### What the task requires
Your answer should be the lines of the material that include the word "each".

### Recorded information

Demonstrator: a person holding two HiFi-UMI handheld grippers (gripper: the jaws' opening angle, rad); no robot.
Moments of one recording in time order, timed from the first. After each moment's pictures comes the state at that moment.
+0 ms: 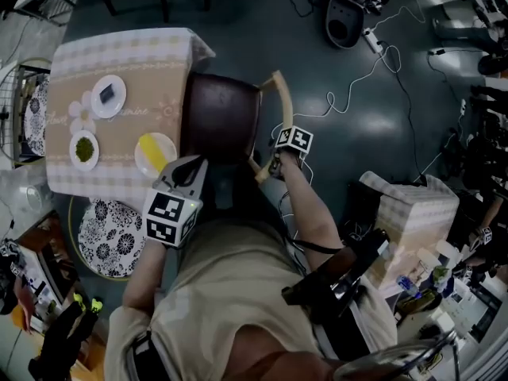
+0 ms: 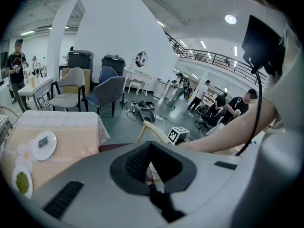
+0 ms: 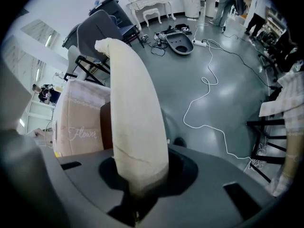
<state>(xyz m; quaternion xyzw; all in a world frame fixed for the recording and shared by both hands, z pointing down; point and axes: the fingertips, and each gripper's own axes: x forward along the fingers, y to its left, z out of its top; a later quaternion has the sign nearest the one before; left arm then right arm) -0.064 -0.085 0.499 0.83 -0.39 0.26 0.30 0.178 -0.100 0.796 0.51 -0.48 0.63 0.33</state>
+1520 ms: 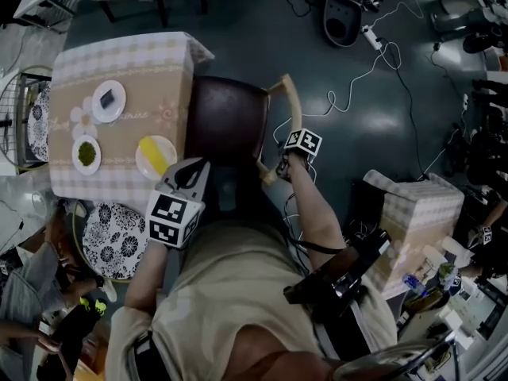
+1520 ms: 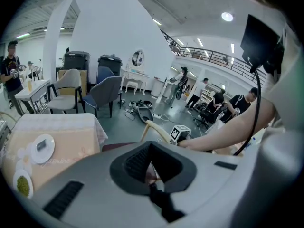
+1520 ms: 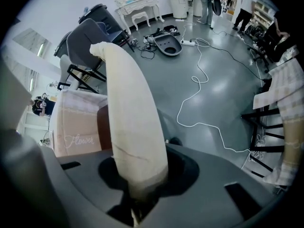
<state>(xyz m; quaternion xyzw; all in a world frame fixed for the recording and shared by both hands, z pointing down) -0.051 -0.080 0.498 0.84 -0.38 0.27 0.29 0.216 -0.090 0.796 0.54 -0.45 0.64 0.30</state>
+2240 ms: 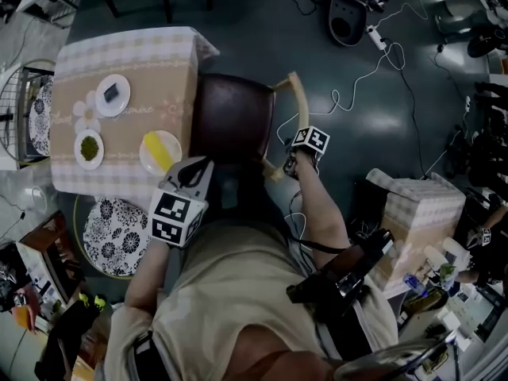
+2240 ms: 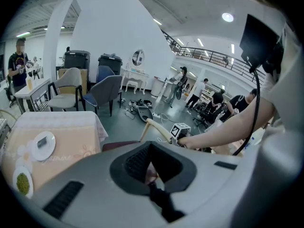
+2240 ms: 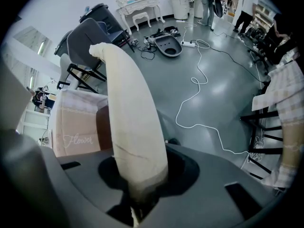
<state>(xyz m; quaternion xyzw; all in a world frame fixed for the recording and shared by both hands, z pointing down) -0.059 -0.072 0.502 0.84 -0.37 0.27 0.29 0.223 -0.090 0.794 0.55 -0.45 0.64 0.31</state>
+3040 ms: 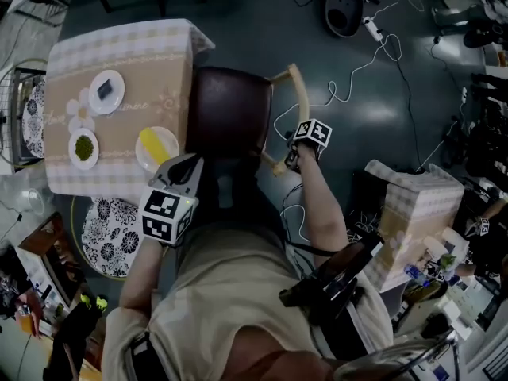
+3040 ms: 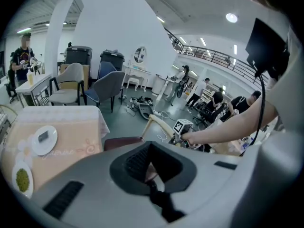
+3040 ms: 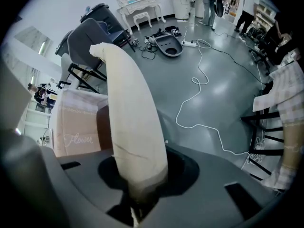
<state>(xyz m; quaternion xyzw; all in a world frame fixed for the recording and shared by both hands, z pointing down) -0.085 -0.067 0.520 0.83 -0.37 0.28 0.31 0.225 -0.089 0.802 0.54 -0.45 0.64 0.30</state>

### Solution for this problem
Moments of one recording in time order, timed from the first. After each moment's pictures comes the state at that moment.
<state>(xyz m; quaternion xyzw; all in a world frame fixed for the recording and shared by both hands, z pointing down; point and axes: the fingertips, and each gripper's own axes: x forward along the fingers, y to its left, z out of its top; a later quaternion has the sign nearest the one before; left arm then right arm) -0.064 -0.085 0.499 0.83 -0.39 0.26 0.30 0.178 -0.100 0.796 0.51 -0.48 0.63 0.33</state>

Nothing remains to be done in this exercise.